Directions
Go through the data below and copy each line where the word "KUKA" occurs.

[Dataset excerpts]
------------------------------------------------------------------------

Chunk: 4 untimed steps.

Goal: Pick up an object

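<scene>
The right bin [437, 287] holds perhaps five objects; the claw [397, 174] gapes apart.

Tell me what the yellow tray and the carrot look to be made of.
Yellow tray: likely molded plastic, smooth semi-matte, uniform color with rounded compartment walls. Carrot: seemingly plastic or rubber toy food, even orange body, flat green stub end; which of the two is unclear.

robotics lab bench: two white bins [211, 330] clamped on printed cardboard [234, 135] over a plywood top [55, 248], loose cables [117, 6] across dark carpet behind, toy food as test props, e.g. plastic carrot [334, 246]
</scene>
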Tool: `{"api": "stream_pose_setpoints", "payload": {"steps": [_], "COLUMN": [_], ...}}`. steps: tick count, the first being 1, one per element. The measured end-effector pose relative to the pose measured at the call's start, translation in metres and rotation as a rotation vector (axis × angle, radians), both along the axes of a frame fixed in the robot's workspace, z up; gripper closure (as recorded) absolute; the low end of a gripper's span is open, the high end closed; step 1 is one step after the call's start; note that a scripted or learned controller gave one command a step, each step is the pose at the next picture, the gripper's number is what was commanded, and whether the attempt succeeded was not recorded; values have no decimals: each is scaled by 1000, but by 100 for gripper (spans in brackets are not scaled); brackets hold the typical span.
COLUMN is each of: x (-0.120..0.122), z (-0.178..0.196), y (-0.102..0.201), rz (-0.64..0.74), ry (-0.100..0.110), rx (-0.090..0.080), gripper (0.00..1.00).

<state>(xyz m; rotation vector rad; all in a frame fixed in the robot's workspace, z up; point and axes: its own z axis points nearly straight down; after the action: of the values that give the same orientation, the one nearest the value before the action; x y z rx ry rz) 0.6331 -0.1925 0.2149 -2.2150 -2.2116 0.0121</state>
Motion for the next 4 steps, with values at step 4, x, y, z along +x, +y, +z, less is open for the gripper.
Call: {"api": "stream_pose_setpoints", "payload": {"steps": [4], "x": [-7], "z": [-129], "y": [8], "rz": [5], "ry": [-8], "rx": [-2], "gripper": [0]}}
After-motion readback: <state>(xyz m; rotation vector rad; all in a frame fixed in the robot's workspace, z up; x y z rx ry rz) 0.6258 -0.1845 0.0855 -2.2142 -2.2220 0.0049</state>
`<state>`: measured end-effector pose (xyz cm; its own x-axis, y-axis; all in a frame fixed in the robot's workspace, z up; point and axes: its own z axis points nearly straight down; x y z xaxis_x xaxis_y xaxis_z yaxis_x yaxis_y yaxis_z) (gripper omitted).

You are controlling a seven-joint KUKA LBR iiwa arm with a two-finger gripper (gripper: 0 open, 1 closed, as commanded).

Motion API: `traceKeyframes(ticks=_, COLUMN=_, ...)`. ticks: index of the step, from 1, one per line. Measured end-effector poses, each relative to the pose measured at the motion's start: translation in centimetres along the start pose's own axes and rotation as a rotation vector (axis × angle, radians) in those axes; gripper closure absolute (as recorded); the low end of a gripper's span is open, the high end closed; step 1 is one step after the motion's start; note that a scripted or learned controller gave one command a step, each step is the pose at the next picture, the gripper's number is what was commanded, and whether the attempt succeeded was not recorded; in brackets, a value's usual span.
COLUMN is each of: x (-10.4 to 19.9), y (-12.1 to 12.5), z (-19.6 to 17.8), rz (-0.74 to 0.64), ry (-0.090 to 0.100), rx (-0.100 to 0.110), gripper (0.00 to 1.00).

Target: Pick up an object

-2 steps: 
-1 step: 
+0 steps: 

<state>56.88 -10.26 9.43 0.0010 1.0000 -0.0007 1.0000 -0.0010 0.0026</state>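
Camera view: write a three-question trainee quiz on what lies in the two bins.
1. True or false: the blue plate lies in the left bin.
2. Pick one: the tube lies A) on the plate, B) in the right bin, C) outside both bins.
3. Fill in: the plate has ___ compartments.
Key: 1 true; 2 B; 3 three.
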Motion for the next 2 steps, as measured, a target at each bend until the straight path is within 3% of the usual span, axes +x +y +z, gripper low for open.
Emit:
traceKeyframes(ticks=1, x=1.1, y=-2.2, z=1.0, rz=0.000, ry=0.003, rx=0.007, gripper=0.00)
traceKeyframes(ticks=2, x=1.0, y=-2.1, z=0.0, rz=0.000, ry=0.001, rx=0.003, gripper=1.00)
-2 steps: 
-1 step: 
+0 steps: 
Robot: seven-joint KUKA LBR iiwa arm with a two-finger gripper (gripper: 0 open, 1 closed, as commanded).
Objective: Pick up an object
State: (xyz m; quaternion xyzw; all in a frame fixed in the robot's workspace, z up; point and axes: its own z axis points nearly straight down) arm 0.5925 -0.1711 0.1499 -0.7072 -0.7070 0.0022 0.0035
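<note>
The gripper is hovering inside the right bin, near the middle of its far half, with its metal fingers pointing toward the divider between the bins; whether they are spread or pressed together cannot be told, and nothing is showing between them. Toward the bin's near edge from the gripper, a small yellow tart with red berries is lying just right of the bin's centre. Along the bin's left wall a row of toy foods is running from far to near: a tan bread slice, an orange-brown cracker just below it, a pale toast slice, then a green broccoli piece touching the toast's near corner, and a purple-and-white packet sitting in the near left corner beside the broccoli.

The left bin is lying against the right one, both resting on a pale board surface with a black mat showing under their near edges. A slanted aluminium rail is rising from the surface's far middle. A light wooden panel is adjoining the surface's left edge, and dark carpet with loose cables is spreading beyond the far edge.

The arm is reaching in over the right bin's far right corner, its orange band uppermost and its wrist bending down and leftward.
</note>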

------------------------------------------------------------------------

Problem solution
You are controlling a seven-joint KUKA LBR iiwa arm with a two-finger gripper (gripper: 0 open, 1 closed, as commanded).
Robot: seven-joint KUKA LBR iiwa arm with a two-finger gripper (gripper: 0 open, 1 closed, as commanded).

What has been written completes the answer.